Society - 03/02/2019

Come difendersi dall’Italian Sounding

In 10 anni la contraffazione soprattutto alimentare, all'estero ha raggiunto i 90 miliardi di euro. Prodotti che di italiano non hanno nulla. Se non l'assonanza.

La concorrenza sleale che all’estero tutti stanno facendo al cibo italiano è un accanimento che non è più tollerabile. Lo dicono gli imprenditori, lo dicono gli studi, come quello di Assomercato che è davvero sconfortante. L’Italian Sounding, il fenomeno di “imitazione” nel nome e nel sapore di prodotti italiani autentici, dilaga, soprattutto in America e in Europa, e fa male al nostro export.

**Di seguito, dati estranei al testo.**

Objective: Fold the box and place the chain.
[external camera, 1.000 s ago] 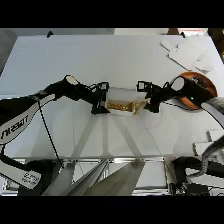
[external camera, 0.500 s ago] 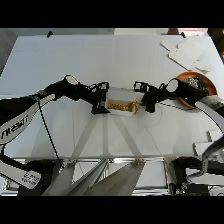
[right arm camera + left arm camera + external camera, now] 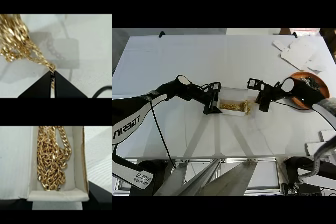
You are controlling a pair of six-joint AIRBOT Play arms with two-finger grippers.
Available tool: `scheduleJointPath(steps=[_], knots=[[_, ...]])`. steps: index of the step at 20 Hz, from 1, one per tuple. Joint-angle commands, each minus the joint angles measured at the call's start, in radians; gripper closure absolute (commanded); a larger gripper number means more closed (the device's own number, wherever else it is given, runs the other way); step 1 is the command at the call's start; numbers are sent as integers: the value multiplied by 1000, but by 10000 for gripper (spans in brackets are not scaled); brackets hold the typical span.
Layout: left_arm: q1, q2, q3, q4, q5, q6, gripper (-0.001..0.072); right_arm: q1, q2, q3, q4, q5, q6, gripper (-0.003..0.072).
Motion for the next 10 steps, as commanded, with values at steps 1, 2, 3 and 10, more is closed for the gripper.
scheduleJointPath(steps=[1,2,3,10], knots=[[0,0,0,0,0,0,500,0,101,1,6,24,62,676],[0,0,0,0,0,0,500,5,134,1,11,32,67,676],[0,0,0,0,0,0,500,15,164,1,13,33,85,676],[0,0,0,0,0,0,500,222,256,2,114,-60,113,676]])
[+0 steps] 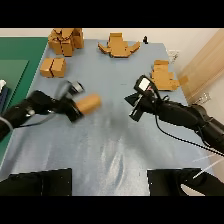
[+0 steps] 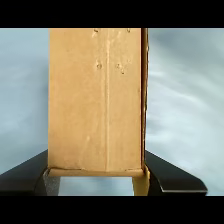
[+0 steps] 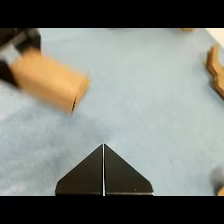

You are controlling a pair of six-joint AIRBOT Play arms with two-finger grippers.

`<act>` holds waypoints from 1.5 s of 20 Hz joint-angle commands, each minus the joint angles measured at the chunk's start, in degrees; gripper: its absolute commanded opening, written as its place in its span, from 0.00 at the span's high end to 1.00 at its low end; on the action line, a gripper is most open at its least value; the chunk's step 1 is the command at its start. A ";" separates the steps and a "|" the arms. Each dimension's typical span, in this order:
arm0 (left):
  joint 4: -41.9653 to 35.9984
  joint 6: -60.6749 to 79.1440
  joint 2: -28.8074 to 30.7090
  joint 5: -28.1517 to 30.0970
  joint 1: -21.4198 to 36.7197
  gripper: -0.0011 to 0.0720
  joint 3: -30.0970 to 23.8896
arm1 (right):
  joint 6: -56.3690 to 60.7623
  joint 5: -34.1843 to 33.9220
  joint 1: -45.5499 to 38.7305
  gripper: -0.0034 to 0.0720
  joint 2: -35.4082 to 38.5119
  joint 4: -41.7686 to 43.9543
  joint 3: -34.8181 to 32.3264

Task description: Fold the box.

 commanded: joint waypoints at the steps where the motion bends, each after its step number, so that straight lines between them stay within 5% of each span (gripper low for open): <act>1: 5.29 -15.17 3.80 8.72 13.29 0.97 1.84 | 4.31 -3.54 -4.17 0.95 2.05 -3.69 -0.48; 6: 7.85 -25.42 -7.85 7.10 28.98 0.97 10.93 | 4.48 -3.85 -4.15 0.95 1.42 -3.87 -0.48; 10: 15.82 -31.80 -21.53 3.34 27.21 0.97 23.23 | 5.88 -4.07 -4.15 0.95 0.24 -3.89 -0.48; 15: 18.43 -34.73 -30.38 0.59 25.90 0.97 31.93 | 6.47 -4.39 -4.15 0.95 -0.50 -3.89 -0.48; 30: 16.70 -29.66 -34.27 -0.39 22.10 0.96 33.33 | 6.95 -4.48 -4.15 0.95 -2.82 -3.63 -0.48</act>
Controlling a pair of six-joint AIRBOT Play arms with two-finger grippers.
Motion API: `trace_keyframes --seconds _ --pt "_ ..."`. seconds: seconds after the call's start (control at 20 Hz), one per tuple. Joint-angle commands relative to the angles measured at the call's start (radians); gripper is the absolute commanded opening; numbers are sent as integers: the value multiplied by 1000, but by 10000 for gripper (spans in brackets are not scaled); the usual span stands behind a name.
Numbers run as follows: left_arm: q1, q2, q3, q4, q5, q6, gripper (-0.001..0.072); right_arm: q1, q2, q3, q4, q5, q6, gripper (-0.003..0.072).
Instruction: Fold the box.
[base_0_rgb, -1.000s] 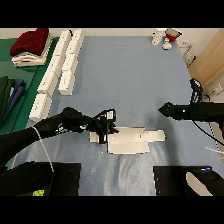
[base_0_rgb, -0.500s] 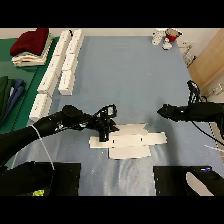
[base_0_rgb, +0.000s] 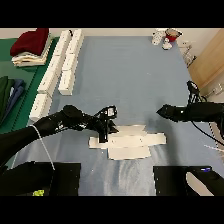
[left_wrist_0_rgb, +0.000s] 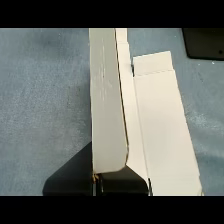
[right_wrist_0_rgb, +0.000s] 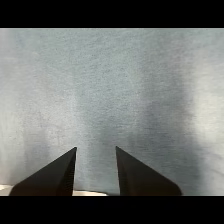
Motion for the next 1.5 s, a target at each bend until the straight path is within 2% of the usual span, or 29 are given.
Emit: trace_keyframes --seconds 0.0,0.4,0.45,0.5,0.55,0.6,0.8,0.95,1.2,1.45 --pt "-1 -10 -1 10 -9 -3 12 1 0 0 3 -4 0 401" --pt "0 -27 0 10 -25 -3 13 1 0 0 19 -43 1 385" --pt "0 -27 0 9 -25 -3 13 1 0 0 36 -55 0 305" --pt "0 -27 0 9 -24 -3 13 1 0 1 49 -74 0 184" --pt "0 -27 0 9 -23 -3 13 1 1 2 55 -101 0 24" --pt "0 -27 0 9 -24 -3 12 1 3 2 55 -127 0 3" --pt "0 -27 0 9 -24 -3 12 10 31 2 54 -277 0 1" --pt "0 -27 0 9 -24 -3 12 105 88 1 42 -389 53 1" --pt "0 -27 0 9 -24 -3 13 422 267 0 -109 -417 298 1" --pt "0 -27 0 9 -24 -3 13 811 362 0 -438 -414 348 1"
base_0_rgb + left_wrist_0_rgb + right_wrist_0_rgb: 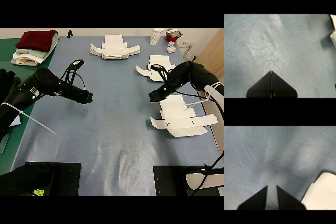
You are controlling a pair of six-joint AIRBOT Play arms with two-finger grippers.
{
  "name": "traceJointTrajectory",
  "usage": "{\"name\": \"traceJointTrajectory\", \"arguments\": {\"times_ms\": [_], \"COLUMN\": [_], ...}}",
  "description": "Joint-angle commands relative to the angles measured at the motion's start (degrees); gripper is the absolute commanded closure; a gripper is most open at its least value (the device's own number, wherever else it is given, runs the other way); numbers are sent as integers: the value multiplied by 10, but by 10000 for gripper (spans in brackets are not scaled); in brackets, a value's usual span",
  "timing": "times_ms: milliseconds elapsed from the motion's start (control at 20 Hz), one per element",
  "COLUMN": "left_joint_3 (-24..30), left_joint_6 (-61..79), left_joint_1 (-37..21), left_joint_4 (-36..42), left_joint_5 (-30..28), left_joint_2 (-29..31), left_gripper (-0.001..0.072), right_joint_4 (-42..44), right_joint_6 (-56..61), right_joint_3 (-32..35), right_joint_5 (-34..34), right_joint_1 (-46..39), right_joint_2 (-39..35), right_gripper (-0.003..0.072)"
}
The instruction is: Fold the box.
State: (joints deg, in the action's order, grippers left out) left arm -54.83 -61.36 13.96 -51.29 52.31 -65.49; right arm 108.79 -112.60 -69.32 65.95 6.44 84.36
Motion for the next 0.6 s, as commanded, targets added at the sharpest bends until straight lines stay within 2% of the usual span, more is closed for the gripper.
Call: {"name": "traceJointTrajectory", "arguments": {"times_ms": [0,100,150,200,250,350,450,550], "left_joint_3": [0,-1,-1,0,0,0,0,0], "left_joint_6": [-1,-1,-2,-14,-29,-30,-30,-30], "left_joint_1": [0,0,0,0,0,0,0,0], "left_joint_4": [46,85,95,98,98,104,108,115], "left_joint_5": [-27,-28,-15,2,22,58,80,87], "left_joint_2": [0,0,0,0,0,0,0,0], "left_gripper": [694,668,331,98,124,126,126,126], "right_joint_4": [-9,-117,-190,-265,-332,-391,-348,-239], "right_joint_6": [156,223,242,258,269,269,253,198], "right_joint_3": [-14,-68,-103,-131,-151,-157,-150,-141], "right_joint_5": [-10,45,88,122,148,167,167,169], "right_joint_1": [-3,-21,-38,-60,-91,-175,-277,-375], "right_joint_2": [1,-2,-2,-2,-2,-1,10,29], "right_gripper": [377,376,375,375,375,375,373,215]}}
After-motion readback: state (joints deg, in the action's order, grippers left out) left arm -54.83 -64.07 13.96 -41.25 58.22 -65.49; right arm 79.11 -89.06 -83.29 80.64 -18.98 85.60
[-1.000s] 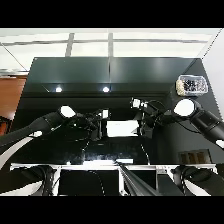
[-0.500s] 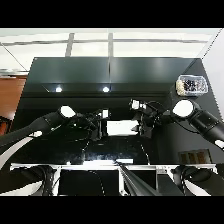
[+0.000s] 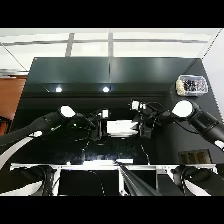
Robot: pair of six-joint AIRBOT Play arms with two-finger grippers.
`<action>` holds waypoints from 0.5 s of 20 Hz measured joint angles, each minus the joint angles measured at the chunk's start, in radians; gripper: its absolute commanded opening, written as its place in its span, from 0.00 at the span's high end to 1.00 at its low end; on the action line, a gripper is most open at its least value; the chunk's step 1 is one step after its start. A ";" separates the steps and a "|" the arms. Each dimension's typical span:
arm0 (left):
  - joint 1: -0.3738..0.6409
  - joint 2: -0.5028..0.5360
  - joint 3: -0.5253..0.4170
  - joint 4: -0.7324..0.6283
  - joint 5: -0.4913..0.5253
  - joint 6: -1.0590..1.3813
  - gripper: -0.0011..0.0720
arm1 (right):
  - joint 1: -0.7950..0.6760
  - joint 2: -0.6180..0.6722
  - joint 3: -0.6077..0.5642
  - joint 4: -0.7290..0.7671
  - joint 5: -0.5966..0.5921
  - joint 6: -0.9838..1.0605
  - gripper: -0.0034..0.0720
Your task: Fold the box and place the chain.
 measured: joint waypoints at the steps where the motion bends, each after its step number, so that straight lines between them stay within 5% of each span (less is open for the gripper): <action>1: 0.000 0.000 0.000 0.000 0.000 0.000 0.48 | 0.000 0.000 -0.003 0.000 0.000 0.001 0.55; 5: 0.000 0.000 0.000 0.000 0.000 0.000 0.48 | 0.000 0.000 -0.009 0.008 -0.010 0.003 0.55; 7: 0.000 0.000 0.000 0.000 0.000 0.000 0.48 | 0.000 0.000 -0.010 0.019 -0.017 0.003 0.79; 10: 0.000 0.000 0.000 0.000 0.000 0.002 0.48 | 0.000 0.000 -0.010 0.027 -0.026 0.002 0.77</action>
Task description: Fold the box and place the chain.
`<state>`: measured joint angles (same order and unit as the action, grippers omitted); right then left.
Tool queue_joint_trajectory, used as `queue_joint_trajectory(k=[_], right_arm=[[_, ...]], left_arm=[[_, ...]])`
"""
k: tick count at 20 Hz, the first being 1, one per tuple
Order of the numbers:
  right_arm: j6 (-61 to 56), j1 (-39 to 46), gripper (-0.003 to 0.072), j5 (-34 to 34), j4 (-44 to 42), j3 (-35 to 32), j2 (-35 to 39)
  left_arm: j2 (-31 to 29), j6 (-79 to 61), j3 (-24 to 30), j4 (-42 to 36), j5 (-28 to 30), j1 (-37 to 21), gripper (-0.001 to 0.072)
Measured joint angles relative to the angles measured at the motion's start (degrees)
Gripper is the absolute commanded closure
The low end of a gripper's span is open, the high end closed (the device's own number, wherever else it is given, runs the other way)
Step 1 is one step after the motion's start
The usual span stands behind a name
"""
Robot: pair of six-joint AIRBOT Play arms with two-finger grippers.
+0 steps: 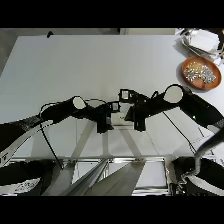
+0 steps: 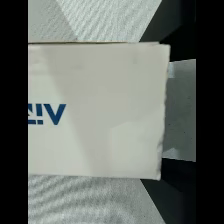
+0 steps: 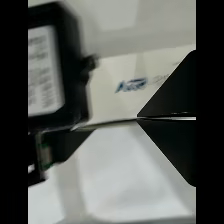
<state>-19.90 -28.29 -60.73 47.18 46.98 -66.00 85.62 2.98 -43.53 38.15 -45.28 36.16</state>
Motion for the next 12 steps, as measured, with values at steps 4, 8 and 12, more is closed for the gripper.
queue_joint_trajectory(k=[4,8,12], right_arm=[[10.01,2.84,0.067,0.2,-18.01,-4.59,0.15],[17.77,8.02,0.0674,1.05,-29.94,-11.15,0.15],[21.73,10.84,0.0674,1.7,-35.47,-14.75,-1.42]], left_arm=[[0.0,0.0,0.0,0.0,0.0,0.0,0.0394],[0.0,0.02,0.0,-0.02,0.0,0.0,0.0394],[0.0,0.02,0.0,-0.02,0.0,0.0,0.0394]])
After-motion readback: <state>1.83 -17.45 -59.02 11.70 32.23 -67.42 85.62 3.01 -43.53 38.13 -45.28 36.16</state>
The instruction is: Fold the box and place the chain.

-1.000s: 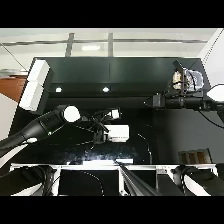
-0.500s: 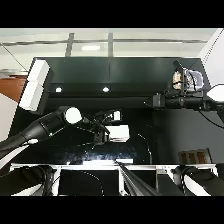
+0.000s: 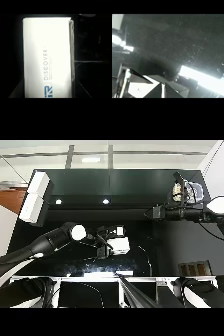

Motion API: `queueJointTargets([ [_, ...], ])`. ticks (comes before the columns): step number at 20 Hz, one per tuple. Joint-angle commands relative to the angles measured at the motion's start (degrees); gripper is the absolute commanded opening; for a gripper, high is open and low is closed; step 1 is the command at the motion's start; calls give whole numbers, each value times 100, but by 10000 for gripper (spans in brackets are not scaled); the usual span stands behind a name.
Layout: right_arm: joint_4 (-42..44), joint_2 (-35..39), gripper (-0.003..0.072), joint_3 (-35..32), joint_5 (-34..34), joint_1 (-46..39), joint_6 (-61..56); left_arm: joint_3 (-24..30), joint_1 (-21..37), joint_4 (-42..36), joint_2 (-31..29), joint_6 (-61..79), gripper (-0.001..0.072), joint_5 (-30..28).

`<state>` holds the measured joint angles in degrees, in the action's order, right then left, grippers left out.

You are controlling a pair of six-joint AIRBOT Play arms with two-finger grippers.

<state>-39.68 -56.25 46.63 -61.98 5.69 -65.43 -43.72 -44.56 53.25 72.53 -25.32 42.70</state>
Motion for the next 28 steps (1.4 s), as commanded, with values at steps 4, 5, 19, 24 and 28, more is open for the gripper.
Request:
queueJointTargets([
  [4, 2, 2, 48, 7, 44, 0, -37, 35, -127, 90, 356, -229, 704, -92],
  [5, 2, 2, 48, 7, 48, 0, -37, 26, -122, 219, 337, -372, 637, -90],
  [19, 4, 4, 48, 7, -129, -210, 120, 535, 3565, 3051, -2129, -3965, 289, 2173],
  [24, 2, 2, 48, 7, -190, -199, 437, 1287, 6878, 3029, -2721, -3705, 289, 2168],
  [28, 2, 2, 48, 7, -186, -199, 437, 1276, 8583, 3027, -2529, -2911, 295, 1434],
])
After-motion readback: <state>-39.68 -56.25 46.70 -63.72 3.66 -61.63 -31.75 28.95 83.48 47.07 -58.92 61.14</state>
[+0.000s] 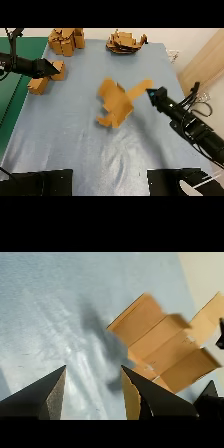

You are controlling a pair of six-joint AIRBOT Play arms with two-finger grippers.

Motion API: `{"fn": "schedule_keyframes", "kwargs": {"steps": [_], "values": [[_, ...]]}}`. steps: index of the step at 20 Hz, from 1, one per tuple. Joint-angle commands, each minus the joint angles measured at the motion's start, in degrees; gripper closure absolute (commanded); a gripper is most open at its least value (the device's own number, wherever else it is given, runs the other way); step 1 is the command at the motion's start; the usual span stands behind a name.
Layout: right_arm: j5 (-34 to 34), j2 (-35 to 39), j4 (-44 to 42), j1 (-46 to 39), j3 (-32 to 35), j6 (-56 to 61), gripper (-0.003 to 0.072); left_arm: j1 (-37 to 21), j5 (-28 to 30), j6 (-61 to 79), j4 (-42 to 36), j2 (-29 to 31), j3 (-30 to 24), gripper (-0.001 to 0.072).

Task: Fold the box.

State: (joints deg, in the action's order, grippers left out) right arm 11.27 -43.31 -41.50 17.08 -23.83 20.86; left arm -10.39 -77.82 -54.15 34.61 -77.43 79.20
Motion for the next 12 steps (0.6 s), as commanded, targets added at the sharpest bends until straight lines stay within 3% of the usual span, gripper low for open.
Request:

Chiunque vuole essere alleato della buona e onesta produzione di prelibatezze italiane deve essere avvisato, anche perché il patrimonio agroalimentare italiano è unico al mondo per qualità ed assortimento. La cultura gastronomica e i prodotti agroalimentari italiani sono famosi ed apprezzati dai consumatori di molti paesi ma l’economia parallela che, sottraendo quote di mercato ai prodotti tutelati, determina pesanti danni alle aziende italiane è l’“Italian Sounding”, ovvero l’utilizzo di denominazioni geografiche, immagini e marchi che evocano l’Italia per promozionare e commercializzare prodotti affatto riconducibili al nostro Paese. 

Il 42% dei prodotti imitati sono piatti pronti e surgelati, conserve e condimenti. Seguono i latticini (25,1%), la pasta (16,1%), i prodotti a base di carne (13,2%) e i prodotti da forno (3,6%).

Ma non è solo un problema di costo. Perché se è vero che in UK, Germania e Belgio acquistare ciò che sembra italiano può costare fino al 70% in meno di quello vero, il fatto è che i prodotti “simili” invadono il mercato dove non ci sono quantità sufficienti per la richiesta. Il problema è questo: c’è talmente tanta voglia di italianità all’estero che la produzione da export non la soddisfa.

Come si combatte? Anzitutto con la conoscenza. Authentic Italian Table, la manifestazione con cui le 9 Camere di Commercio Italiane all’estero (CCIE) di Chicago, Houston, Los Angeles, Miami, New York, Montreal, Toronto, Vancouver e Città del Messico mettono in tavola le eccellenze della tradizione culinaria italiana e del prodotto autentico 100% Made in Italy, è una risposta.

L’area NAFTA (North American Free Trade Agreement) è fondamentale per il nostro export alimentare. L’anno scorso la partecipazione è stata un successo. Per il 2019, il Food& Wine Festival (Miami) è parte dell’ “Extraordinary Italian Taste” e ospiterà il 17 aprile la seconda edizione della tavolata italiana. Per far capire agli americani, cos’è davvero il gusto italiano.